Thank you, Anne, for a coherent stab at explaining in relatively simple terms the fundamental problem with establishing cause, even plausible association, whether it be genetics or environmental factors.
For me your key statement is "then we're stuck trying to figure out how to apply what we think we learned from the group to individuals who are probably as unalike as they are alike." Based on this statement and other musings, do you think that causal (epi') studies are best limited to studying potential risk factors that can be addressed at the population level (eg, improving air quality), rather than attempt to get from pop. level to individual level "prediction"? And if this is (largely) the case, does this (largely) rule out the value of trying to identify causal genetic variants because, of course, they can't be changed?

Ken Weiss said...

The problem is that it's so hard to know what works or not. Current issue of Nature has a commentary on drug and other kinds of trials, pointing out that many expensive, approved drugs are known only to work on a small fraction of patients....but the reason isn't known. The commentary is about the sorts of studies that might, miraculously, give answers. Epidemiology, even with huge samples, can't figure risks out.

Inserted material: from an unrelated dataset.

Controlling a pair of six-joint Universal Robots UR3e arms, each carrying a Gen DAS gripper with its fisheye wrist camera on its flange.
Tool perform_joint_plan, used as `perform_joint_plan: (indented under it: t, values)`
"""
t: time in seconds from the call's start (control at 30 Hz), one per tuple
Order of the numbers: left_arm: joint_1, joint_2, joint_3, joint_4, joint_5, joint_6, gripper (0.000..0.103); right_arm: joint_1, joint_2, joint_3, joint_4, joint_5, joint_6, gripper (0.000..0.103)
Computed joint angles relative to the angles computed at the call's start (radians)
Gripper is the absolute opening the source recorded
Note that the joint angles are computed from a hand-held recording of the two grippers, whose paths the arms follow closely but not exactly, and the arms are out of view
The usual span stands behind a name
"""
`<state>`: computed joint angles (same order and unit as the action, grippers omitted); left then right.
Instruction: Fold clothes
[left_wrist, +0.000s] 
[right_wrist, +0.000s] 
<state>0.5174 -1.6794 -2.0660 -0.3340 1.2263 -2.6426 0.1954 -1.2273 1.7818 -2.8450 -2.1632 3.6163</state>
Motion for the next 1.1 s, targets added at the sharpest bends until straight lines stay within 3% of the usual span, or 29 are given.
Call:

Until somebody tries to rethink the question and/or the methods, we'll keep on with this expensive, ineffective wheel-spinning, I think.

Anne Buchanan said...


In part yes, what you say. But it's not always true. Epidemiology and genetics both do fine when the risk factor has a strong effect. So, it's not that it's never possible to predict at the individual level -- it's that when it takes a bunch of genes with minor effects, and then you throw in environment x gene interaction, and everyone's genome and environmental exposures are unique, it's a lot harder to retrodict (credibly figure out cause retrospectively), never mind predict. Especially given that future environments can never be predicted.